One of the most widely used methods for the classification of sound events is the Support Vector Machine (SVM). In this work, the Radial Basis Function (RBF) kernel [11] has proven to be the one that obtains the best classification results out of four (linear, sigmoid, polynomial, and RBF). The linear kernel never converged, therefore there are no results to present. When using the sigmoid kernel, the classifier was only able to correctly identify the animals, bird, and duck categories, and obtained poor results for the others. With the polynomial kernel, the classifier tended to classify events from other categories as bird. Finally, RBF kernel obtained the best results among all the classifiers presented in this work. The obtained confusion matrix of the algorithm when using the RBF kernel can be seen on Figure 3. This kernel results in an accuracy of 83,2%. On the confusion matrix, it can be seen how the system is able to classify the categories: airp, animals, bird, birds, and duck, respectively.

5. Conclusions

After analyzing the machine learning results, it has been detected that, in general, all of the implemented algorithms have confusion patterns over different classes. The main reason for this might be the lack of data from some of the categories in the training set. The most common confusion happens between the bird and birds categories, which may be caused by the splitting of different windows of the same acoustic event in different fragments, and due to the similarity of the spectrum of both signals. As the window is usually shorter than the duration of the birds event, it may be that some of the windows of the labeled event contained only information of a single vocalization. This fact was not considered when the dataset was created.

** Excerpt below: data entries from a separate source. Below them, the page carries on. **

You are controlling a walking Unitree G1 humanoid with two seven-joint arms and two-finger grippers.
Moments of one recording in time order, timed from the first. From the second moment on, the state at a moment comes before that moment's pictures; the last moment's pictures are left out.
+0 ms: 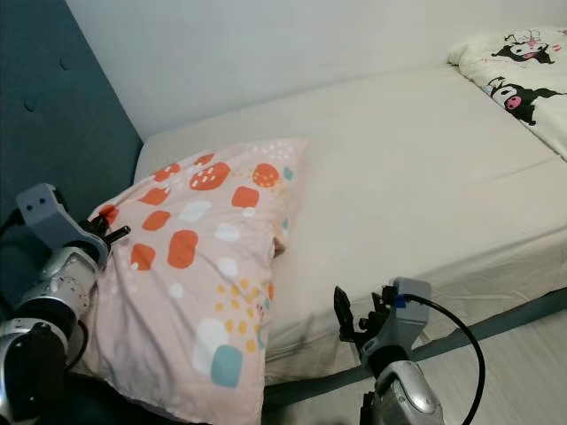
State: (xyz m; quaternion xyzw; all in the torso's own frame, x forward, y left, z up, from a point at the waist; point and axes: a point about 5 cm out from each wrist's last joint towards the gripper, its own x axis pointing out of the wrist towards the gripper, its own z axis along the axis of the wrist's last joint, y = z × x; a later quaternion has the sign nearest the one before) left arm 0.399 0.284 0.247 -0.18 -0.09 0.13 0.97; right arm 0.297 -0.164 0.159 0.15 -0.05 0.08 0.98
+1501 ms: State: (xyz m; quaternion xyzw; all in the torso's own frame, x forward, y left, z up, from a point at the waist) left arm 0.357 0.278 0.168 0.07 0.19 -0.26 0.94; right arm 0.300 -0.164 0.153 0.16 -0.05 0.08 0.98
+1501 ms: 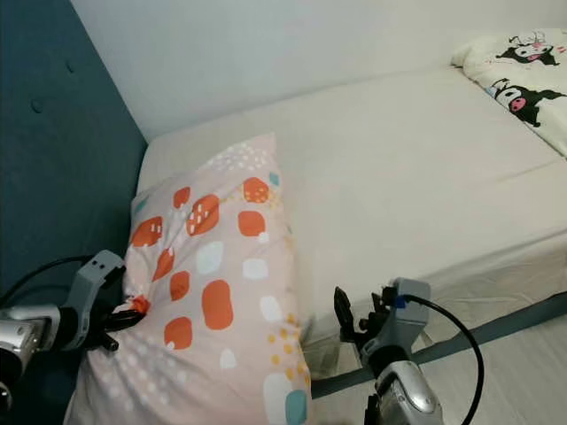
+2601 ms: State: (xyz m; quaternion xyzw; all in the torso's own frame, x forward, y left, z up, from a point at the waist) left arm 0.306 0.241 0.168 -0.07 -0.03 -0.22 0.97; right arm 0.314 -0.159 0.155 0.14 -0.05 0.11 0.98
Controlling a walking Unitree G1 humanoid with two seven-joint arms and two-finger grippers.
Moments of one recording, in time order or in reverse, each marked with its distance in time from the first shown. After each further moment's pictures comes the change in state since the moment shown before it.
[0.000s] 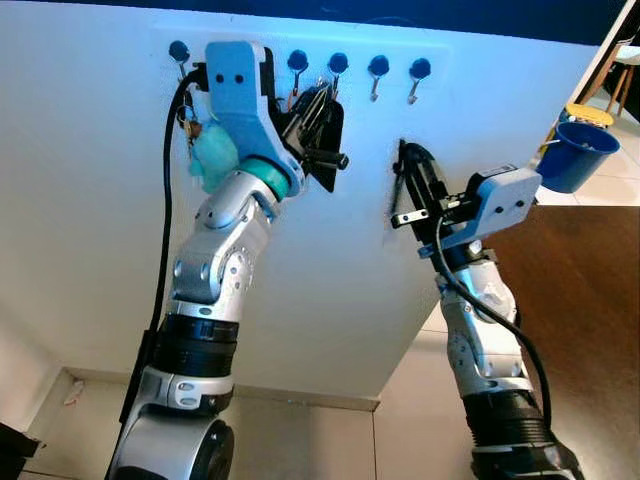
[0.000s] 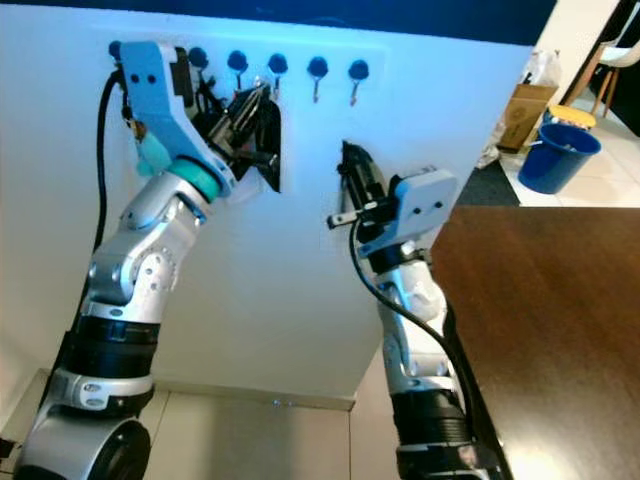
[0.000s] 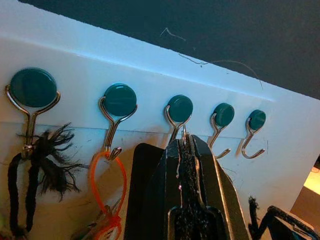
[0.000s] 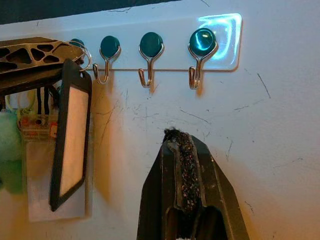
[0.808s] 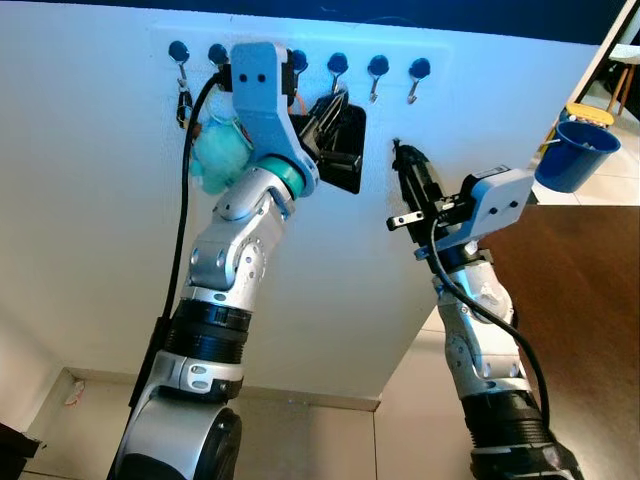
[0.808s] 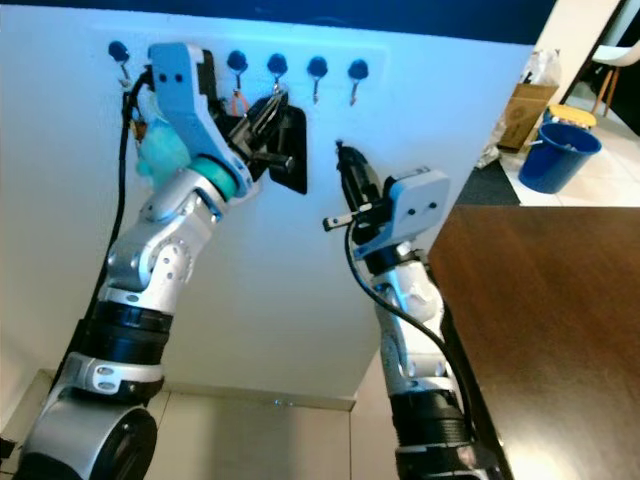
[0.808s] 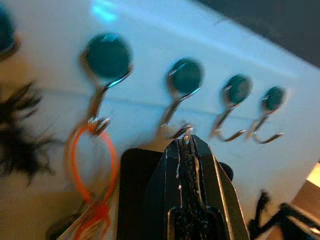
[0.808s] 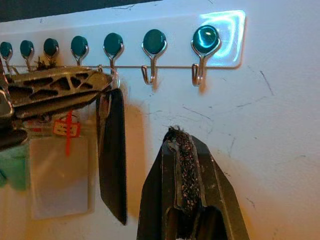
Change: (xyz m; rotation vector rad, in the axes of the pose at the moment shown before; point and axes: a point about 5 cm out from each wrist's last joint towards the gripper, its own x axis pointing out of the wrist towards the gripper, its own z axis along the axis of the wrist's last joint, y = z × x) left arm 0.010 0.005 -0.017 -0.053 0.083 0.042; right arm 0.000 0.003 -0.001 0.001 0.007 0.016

To improve the current results, in future work, a wider recording campaign should be implemented. This would probably allow the algorithms to create more accurate patterns for detection, hence resulting in a more efficient model with better classification results. In fact, the current dataset only takes into account data recorded over one day, which may not be representative of the soundscape that can be found in the park in other conditions (e.g., other seasons of the year, different weather conditions, different airport activity).